Just today we learned that the Oregonian will all but end delivery to many parts of Oregon next month, offering same-day delivery only around the Portland area and a couple of other cities. The print product, apparently, will focus on Portland, but the paper’s online presence will continue to have statewide news coverage. There are also rumors that the paper will soon scale back the print edition to three or four times a week.
These changes could force the print edition to focus on longform narrative and news analysis. It’s a reality that matches almost exactly the kind of publication a deputy managing editor and narrative artist at a major western newspaper recently forecast in an e-mail.
That said, I think the future of storytelling is not on ink and paper but on the Web. Online journalism offers a bunch of options for combining media, not just in ways that complement a text story, but in ways where the media play off each other and actually combine to drive a narrative. For example, a writer might frame a story with words, but when it comes time to describe what or how someone said something, a little video of the subject in context and mid-narrative might be more powerful than a writer simply pounding a quote into a keyboard. Illustrating an action in the story with video or audio in way where it blends with the text might be effective. It might jar readers/viewers for a while because the idea would be that they don’t finish entirely one element in a single medium before changing mediums. The story might create a seamless narrative while stitching together various media.
I don’t have an honest grasp of what I’m suggesting or even a good example, although I am sure people are trying it. I just think that electronic storytelling offers ways to combine text, photos, audio and video in creative and powerful ways — more than simple complementary roles — rather ways that work together to tell a single story. I think we’ll see more of this as technology develops. Then again, I might be crazy.
Hi Zack — thanks for posting about this. For an interesting example of the online long form (investigative) story, check out http://propublica.org
As an old newspaper guy, I think I’m going through the various stages of grief over this sort of thing. I’m somewhere between depression and acceptance, I think.
Found a good article that pushes the story a bit more at the New Yorker (online, of course)
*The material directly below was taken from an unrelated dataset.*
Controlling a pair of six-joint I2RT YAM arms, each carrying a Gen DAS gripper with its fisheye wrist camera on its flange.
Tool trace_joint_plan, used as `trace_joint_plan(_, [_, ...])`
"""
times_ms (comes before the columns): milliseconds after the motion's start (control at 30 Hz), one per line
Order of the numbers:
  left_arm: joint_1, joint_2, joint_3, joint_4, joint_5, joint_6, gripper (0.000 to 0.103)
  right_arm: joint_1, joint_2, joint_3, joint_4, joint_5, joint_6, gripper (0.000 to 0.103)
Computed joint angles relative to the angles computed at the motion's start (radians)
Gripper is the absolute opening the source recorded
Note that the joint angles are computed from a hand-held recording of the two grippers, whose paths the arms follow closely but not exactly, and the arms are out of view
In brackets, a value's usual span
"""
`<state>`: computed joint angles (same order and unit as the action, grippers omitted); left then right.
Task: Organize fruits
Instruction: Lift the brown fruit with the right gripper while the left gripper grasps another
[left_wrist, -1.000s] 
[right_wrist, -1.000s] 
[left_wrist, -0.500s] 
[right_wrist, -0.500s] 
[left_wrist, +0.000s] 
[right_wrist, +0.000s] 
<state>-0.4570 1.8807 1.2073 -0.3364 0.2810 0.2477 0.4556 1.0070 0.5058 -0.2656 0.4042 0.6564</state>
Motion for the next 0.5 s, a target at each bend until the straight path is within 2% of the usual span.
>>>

http://www.newyorker.com/talk/financial/2008/12/22/081222ta_talk_surowiecki
The money quote at the end:
“Not necessarily. There are many possible futures one can imagine for them, from becoming foundation-run nonprofits to relying on reader donations to that old standby the deep-pocketed patron. It’s even possible that a few papers will be able to earn enough money online to make the traditional ad-supported strategy work. But it would not be shocking if, sometime soon, there were big American cities that had no local newspaper; more important, we’re almost sure to see a sharp decline in the volume and variety of content that newspapers collectively produce. For a while now, readers have had the best of both worlds: all the benefits of the old, high-profit regime—intensive reporting, experienced editors, and so on—and the low costs of the new one. But that situation can’t last. Soon enough, we’re going to start getting what we pay for, and we may find out just how little that is.”
By the way: I had a great visit with some very nice people. Stay warm!